◆ EXERCISE GOAL ◆
Write all of the entries again. Keep them exactly as they are.

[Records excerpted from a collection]
_ _ _

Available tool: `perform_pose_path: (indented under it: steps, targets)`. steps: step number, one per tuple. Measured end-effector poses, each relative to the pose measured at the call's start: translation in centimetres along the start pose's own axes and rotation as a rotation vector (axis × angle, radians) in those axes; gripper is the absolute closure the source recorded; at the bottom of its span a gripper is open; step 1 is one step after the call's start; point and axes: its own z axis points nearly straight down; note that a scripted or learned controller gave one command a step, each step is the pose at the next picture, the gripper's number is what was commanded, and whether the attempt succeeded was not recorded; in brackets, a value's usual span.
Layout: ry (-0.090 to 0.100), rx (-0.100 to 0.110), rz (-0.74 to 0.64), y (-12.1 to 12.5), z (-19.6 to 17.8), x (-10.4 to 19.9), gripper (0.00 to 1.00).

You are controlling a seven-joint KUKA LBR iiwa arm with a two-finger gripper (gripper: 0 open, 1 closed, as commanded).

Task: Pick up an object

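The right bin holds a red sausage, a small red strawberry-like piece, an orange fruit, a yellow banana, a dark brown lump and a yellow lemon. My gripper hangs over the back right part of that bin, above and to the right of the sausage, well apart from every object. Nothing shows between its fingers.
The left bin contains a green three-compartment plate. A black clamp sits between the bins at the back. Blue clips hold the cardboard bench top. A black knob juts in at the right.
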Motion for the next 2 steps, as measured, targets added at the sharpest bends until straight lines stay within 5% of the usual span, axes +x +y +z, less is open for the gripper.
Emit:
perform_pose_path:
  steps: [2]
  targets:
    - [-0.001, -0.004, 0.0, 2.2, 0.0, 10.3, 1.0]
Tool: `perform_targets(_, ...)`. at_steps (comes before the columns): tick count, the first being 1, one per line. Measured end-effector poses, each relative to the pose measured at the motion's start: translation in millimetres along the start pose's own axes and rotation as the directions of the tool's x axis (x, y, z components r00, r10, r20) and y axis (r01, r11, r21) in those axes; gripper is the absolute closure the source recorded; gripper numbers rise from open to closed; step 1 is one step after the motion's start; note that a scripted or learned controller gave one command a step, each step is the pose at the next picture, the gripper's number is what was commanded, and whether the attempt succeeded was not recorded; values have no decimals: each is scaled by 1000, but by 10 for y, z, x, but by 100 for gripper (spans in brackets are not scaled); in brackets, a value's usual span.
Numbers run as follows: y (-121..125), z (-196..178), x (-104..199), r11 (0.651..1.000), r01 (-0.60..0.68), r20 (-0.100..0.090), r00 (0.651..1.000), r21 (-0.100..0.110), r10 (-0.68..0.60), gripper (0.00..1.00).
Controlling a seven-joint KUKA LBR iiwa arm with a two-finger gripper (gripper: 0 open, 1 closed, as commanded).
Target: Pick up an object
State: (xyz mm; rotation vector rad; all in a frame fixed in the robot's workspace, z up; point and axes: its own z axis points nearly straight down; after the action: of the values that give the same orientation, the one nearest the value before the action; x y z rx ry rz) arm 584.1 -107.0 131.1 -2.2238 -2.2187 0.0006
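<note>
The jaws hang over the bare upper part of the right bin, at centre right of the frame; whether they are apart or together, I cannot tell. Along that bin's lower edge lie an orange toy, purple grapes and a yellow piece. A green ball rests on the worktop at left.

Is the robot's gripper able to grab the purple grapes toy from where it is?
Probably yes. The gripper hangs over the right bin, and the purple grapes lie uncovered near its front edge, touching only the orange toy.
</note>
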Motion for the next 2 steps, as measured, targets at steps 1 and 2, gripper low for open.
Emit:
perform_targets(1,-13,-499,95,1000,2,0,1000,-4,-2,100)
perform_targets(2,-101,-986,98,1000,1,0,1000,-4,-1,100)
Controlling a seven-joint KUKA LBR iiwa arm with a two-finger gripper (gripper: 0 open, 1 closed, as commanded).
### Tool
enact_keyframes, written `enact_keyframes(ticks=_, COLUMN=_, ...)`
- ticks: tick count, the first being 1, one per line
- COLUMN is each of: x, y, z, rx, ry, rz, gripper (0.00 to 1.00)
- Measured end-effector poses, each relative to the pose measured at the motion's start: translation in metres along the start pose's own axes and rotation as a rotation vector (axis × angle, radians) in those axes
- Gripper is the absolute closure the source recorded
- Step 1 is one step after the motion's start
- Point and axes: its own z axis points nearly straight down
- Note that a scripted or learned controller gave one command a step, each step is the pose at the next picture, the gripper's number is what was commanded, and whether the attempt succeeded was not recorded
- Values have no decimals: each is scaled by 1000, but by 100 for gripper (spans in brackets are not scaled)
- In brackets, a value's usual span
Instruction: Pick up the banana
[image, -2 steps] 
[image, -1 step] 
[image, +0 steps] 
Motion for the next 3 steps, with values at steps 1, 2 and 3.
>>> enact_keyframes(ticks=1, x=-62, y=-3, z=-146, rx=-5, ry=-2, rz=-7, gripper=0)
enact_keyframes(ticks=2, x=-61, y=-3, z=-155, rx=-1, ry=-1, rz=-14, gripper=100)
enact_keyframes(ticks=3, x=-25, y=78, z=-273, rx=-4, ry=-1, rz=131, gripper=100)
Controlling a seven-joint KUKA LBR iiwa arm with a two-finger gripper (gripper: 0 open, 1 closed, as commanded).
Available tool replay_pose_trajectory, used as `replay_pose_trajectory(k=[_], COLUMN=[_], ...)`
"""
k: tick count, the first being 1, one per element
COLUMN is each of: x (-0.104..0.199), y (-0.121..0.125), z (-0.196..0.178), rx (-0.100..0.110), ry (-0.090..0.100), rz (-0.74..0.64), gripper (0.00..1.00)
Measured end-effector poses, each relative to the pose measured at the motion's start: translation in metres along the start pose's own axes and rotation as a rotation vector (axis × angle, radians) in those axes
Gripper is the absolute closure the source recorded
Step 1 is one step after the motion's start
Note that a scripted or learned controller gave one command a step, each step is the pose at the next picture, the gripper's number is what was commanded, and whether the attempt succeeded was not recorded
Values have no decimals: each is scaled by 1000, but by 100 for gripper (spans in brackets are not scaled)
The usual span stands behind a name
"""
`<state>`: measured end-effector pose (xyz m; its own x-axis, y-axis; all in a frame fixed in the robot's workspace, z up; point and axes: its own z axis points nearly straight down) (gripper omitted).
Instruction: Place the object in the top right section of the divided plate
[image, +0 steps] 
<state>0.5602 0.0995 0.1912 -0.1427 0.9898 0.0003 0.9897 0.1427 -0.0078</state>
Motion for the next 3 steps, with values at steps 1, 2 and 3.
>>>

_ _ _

◆ RESPONSE AREA ◆
Available tool: `perform_pose_path: (indented under it: steps, targets)`. steps: step number, one per tuple. Measured end-effector poses, each relative to the pose measured at the call's start: translation in centimetres along the start pose's own axes and rotation as a rotation vector (axis × angle, radians) in those axes; gripper is the absolute closure the source recorded; at the bottom of its span a gripper is open; step 1 is one step after the call's start; point and axes: its own z axis points nearly straight down; note that a scripted or learned controller gave one command a step, each step is the pose at the next picture, the gripper's number is what was commanded, and whether the attempt succeeded was not recorded; in brackets, a value's usual span.
Layout: ry (-0.090 to 0.100), rx (-0.100 to 0.110), rz (-0.74 to 0.64), y (-12.1 to 12.5), z (-19.6 to 17.8), x (-10.4 to 19.9), gripper (0.00 to 1.00).

You are controlling a seven-joint KUKA LBR iiwa arm with a two-finger gripper (gripper: 0 open, 1 closed, as commanded).

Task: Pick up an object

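The right bin holds a red sausage, a small red strawberry-like piece, an orange fruit, a yellow banana, a dark brown lump and a yellow lemon. My gripper hangs over the back right part of that bin, above and to the right of the sausage, well apart from every object. Nothing shows between its fingers.
The left bin contains a green three-compartment plate. A black clamp sits between the bins at the back. Blue clips hold the cardboard bench top. A black knob juts in at the right.
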Motion for the next 2 steps, as measured, targets added at the sharpest bends until straight lines stay within 5% of the usual span, axes +x +y +z, less is open for the gripper.
Emit:
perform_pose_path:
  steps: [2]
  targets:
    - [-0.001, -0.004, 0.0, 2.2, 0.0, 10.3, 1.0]
Tool: `perform_targets(_, ...)`. at_steps (comes before the columns): tick count, the first being 1, one per line. Measured end-effector poses, each relative to the pose measured at the motion's start: translation in millimetres along the start pose's own axes and rotation as the directions of the tool's x axis (x, y, z components r00, r10, r20) and y axis (r01, r11, r21) in those axes; gripper is the absolute closure the source recorded; gripper numbers rise from open to closed; step 1 is one step after the motion's start; note that a scripted or learned controller gave one command a step, each step is the pose at the next picture, the gripper's number is what was commanded, and whether the attempt succeeded was not recorded; values have no decimals: each is scaled by 1000, but by 10 for y, z, x, but by 100 for gripper (spans in brackets are not scaled); in brackets, a value's usual span.
Numbers run as follows: y (-121..125), z (-196..178), x (-104..199), r11 (0.651..1.000), r01 (-0.60..0.68), r20 (-0.100..0.090), r00 (0.651..1.000), r21 (-0.100..0.110), r10 (-0.68..0.60), gripper (0.00..1.00).
Controlling a seven-joint KUKA LBR iiwa arm with a two-finger gripper (gripper: 0 open, 1 closed, as commanded).
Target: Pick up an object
State: (xyz mm; rotation vector rad; all in a frame fixed in the robot's workspace, z up; point and axes: its own z axis points nearly straight down; after the action: of the values that give the same orientation, the one nearest the value before the action; x y z rx ry rz) arm 584.1 -107.0 131.1 -2.2238 -2.2187 0.0006
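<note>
The jaws hang over the bare upper part of the right bin, at centre right of the frame; whether they are apart or together, I cannot tell. Along that bin's lower edge lie an orange toy, purple grapes and a yellow piece. A green ball rests on the worktop at left.

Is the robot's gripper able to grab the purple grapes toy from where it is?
Probably yes. The gripper hangs over the right bin, and the purple grapes lie uncovered near its front edge, touching only the orange toy.
</note>
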Motion for the next 2 steps, as measured, targets at steps 1 and 2, gripper low for open.
Emit:
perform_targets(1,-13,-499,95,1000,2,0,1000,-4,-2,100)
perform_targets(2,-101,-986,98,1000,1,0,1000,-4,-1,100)
Controlling a seven-joint KUKA LBR iiwa arm with a two-finger gripper (gripper: 0 open, 1 closed, as commanded).
### Tool
enact_keyframes, written `enact_keyframes(ticks=_, COLUMN=_, ...)`
- ticks: tick count, the first being 1, one per line
- COLUMN is each of: x, y, z, rx, ry, rz, gripper (0.00 to 1.00)
- Measured end-effector poses, each relative to the pose measured at the motion's start: translation in metres along the start pose's own axes and rotation as a rotation vector (axis × angle, radians) in those axes
- Gripper is the absolute closure the source recorded
- Step 1 is one step after the motion's start
- Point and axes: its own z axis points nearly straight down
- Note that a scripted or learned controller gave one command a step, each step is the pose at the next picture, the gripper's number is what was commanded, and whether the attempt succeeded was not recorded
- Values have no decimals: each is scaled by 1000, but by 100 for gripper (spans in brackets are not scaled)
- In brackets, a value's usual span
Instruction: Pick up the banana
[image, -2 steps] 
[image, -1 step] 
[image, +0 steps] 
Motion for the next 3 steps, with values at steps 1, 2 and 3.
>>> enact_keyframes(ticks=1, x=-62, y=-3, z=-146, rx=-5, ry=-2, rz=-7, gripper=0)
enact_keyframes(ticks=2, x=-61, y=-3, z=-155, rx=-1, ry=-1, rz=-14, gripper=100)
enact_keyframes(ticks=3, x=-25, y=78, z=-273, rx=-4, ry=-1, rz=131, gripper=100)
Controlling a seven-joint KUKA LBR iiwa arm with a two-finger gripper (gripper: 0 open, 1 closed, as commanded).
Available tool replay_pose_trajectory, used as `replay_pose_trajectory(k=[_], COLUMN=[_], ...)`
"""
k: tick count, the first being 1, one per element
COLUMN is each of: x (-0.104..0.199), y (-0.121..0.125), z (-0.196..0.178), rx (-0.100..0.110), ry (-0.090..0.100), rz (-0.74..0.64), gripper (0.00..1.00)
Measured end-effector poses, each relative to the pose measured at the motion's start: translation in metres along the start pose's own axes and rotation as a rotation vector (axis × angle, radians) in those axes
Gripper is the absolute closure the source recorded
Step 1 is one step after the motion's start
Note that a scripted or learned controller gave one command a step, each step is the pose at the next picture, the gripper's number is what was commanded, and whether the attempt succeeded was not recorded
Values have no decimals: each is scaled by 1000, but by 100 for gripper (spans in brackets are not scaled)
The usual span stands behind a name
"""
`<state>`: measured end-effector pose (xyz m; its own x-axis, y-axis; all in a frame fixed in the robot's workspace, z up; point and axes: its own z axis points nearly straight down) (gripper omitted).
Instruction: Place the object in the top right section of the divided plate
[image, +0 steps] 
<state>0.5602 0.0995 0.1912 -0.1427 0.9898 0.0003 0.9897 0.1427 -0.0078</state>
Motion for the next 3 steps, with values at steps 1, 2 and 3.
>>>

Nothing further is needed to complete this exercise.